:: Task goal ::
Each record that follows must be reproduced exactly.
Task material below:
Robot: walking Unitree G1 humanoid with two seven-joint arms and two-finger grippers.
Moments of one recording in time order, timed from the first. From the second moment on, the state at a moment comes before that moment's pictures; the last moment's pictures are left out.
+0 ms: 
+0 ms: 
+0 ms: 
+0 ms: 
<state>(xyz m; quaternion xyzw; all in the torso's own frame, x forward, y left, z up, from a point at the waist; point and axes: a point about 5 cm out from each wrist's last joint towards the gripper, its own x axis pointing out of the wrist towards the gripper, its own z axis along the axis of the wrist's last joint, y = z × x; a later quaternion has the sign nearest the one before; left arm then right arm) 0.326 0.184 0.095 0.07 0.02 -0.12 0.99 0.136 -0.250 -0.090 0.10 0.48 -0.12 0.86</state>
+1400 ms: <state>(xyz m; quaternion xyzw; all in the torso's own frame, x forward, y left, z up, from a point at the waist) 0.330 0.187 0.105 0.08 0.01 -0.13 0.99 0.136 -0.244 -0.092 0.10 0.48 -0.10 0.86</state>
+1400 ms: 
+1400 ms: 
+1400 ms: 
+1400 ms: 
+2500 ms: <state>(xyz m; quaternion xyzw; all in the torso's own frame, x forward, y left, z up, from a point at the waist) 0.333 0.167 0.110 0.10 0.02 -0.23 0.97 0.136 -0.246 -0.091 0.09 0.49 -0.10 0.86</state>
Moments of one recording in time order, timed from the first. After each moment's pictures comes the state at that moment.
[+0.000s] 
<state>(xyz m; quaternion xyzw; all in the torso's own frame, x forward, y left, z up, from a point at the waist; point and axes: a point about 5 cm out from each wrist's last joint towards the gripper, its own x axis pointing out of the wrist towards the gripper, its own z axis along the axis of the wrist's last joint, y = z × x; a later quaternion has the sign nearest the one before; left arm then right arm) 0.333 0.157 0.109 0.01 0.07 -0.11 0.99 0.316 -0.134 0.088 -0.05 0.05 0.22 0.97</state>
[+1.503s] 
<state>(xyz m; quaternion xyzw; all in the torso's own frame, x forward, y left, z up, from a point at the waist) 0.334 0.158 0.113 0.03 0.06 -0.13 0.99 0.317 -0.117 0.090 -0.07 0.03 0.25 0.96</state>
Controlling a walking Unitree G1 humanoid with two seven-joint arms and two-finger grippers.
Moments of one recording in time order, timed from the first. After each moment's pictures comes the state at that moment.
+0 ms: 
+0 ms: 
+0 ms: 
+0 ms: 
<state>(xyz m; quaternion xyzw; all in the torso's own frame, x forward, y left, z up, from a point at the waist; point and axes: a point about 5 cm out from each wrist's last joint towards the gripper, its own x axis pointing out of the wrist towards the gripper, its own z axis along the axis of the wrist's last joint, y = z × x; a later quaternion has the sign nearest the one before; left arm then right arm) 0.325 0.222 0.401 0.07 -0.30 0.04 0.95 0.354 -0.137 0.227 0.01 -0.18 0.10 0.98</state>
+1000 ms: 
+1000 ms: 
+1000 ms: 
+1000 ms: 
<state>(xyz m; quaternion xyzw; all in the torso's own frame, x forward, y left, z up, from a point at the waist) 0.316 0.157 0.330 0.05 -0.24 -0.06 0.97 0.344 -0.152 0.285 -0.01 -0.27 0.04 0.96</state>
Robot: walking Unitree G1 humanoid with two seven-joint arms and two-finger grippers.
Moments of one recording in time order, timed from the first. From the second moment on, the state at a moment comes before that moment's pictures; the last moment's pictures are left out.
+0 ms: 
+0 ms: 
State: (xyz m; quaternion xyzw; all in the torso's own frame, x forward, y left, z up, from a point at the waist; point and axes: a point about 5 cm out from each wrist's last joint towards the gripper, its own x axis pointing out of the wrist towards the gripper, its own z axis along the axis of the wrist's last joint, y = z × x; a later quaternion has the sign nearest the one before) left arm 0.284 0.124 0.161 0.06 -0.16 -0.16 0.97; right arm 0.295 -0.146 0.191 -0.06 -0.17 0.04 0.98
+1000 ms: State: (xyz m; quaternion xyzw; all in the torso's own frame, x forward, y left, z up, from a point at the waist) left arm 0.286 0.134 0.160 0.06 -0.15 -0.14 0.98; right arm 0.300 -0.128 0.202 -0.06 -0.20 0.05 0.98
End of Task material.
:: Result for this task ::
Robot: walking Unitree G1 humanoid with two seven-joint arms and two-finger grippers.
Moments of one recording in time order, timed from the first. From the second moment on, the state at a moment comes before that moment's pictures; the last moment's pictures are left out.
+0 ms: 
+0 ms: 
+0 ms: 
+0 ms: 
<state>(xyz m; quaternion xyzw; all in the torso's own frame, x forward, y left, z up, from a point at the waist; point and axes: a point about 5 cm out from each wrist's last joint towards the gripper, its own x axis pointing out of the wrist towards the gripper, its own z axis along the axis of the wrist's last joint, y = z × x; a later quaternion has the sign nearest the one before; left arm then right arm) 0.326 0.184 0.095 0.07 0.02 -0.12 0.99 0.136 -0.250 -0.090 0.10 0.48 -0.12 0.86</state>
+1400 ms: <state>(xyz m; quaternion xyzw; all in the torso's own frame, x forward, y left, z up, from a point at the waist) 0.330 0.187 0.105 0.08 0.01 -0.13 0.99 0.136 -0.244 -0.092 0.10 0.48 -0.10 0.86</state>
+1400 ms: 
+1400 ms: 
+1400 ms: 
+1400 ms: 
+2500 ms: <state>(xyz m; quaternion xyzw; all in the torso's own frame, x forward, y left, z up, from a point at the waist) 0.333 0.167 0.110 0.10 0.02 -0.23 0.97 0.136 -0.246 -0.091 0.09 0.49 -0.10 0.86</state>
Moments of one recording in time order, timed from the first. After each moment's pictures comes the state at that moment.
[+0.000s] 
<state>(xyz m; quaternion xyzw; all in the torso's own frame, x forward, y left, z up, from a point at the waist; point and axes: a point about 5 cm out from each wrist's last joint towards the gripper, its own x axis pointing out of the wrist towards the gripper, its own z axis along the axis of the wrist's last joint, y = z × x; a later quaternion has the sign nearest the one before; left arm then right arm) 0.333 0.157 0.109 0.01 0.07 -0.11 0.99 0.316 -0.134 0.088 -0.05 0.05 0.22 0.97</state>
[+1.503s] 
<state>(xyz m; quaternion xyzw; all in the torso's own frame, x forward, y left, z up, from a point at the waist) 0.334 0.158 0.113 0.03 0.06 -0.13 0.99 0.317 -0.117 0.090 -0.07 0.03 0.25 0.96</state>
Controlling a walking Unitree G1 humanoid with two seven-joint arms and two-finger grippers.
Moments of one recording in time order, timed from the first. After each moment's pictures comes the state at that moment.
+0 ms: 
+0 ms: 
+0 ms: 
+0 ms: 
<state>(xyz m; quaternion xyzw; all in the torso's own frame, x forward, y left, z up, from a point at the waist; point and axes: a point about 5 cm out from each wrist's last joint towards the gripper, its own x axis pointing out of the wrist towards the gripper, its own z axis along the axis of the wrist's last joint, y = z × x; a later quaternion has the sign nearest the one before; left arm then right arm) 0.325 0.222 0.401 0.07 -0.30 0.04 0.95 0.354 -0.137 0.227 0.01 -0.18 0.10 0.98</state>
+1000 ms: 
+1000 ms: 
+1000 ms: 
+1000 ms: 
<state>(xyz m; quaternion xyzw; all in the torso's own frame, x forward, y left, z up, from a point at the waist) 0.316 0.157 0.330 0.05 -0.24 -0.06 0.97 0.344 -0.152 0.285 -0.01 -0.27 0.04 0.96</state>
Robot: walking Unitree G1 humanoid with two seven-joint arms and two-finger grippers.
Moments of one recording in time order, timed from the first. From the second moment on, the state at a moment comes before that moment's pictures; the last moment's pictures are left out.
+0 ms: 
+0 ms: 
State: (xyz m; quaternion xyzw; all in the torso's own frame, x forward, y left, z up, from a point at the waist; point and axes: a point about 5 cm out from each wrist's last joint towards the gripper, its own x axis pointing out of the wrist towards the gripper, its own z axis along the axis of the wrist's last joint, y = z × x; a later quaternion has the sign nearest the one before) left arm 0.284 0.124 0.161 0.06 -0.16 -0.16 0.97; right arm 0.295 -0.146 0.191 -0.06 -0.17 0.04 0.98
+1000 ms: State: (xyz m; quaternion xyzw; all in the torso's own frame, x forward, y left, z up, from a point at the waist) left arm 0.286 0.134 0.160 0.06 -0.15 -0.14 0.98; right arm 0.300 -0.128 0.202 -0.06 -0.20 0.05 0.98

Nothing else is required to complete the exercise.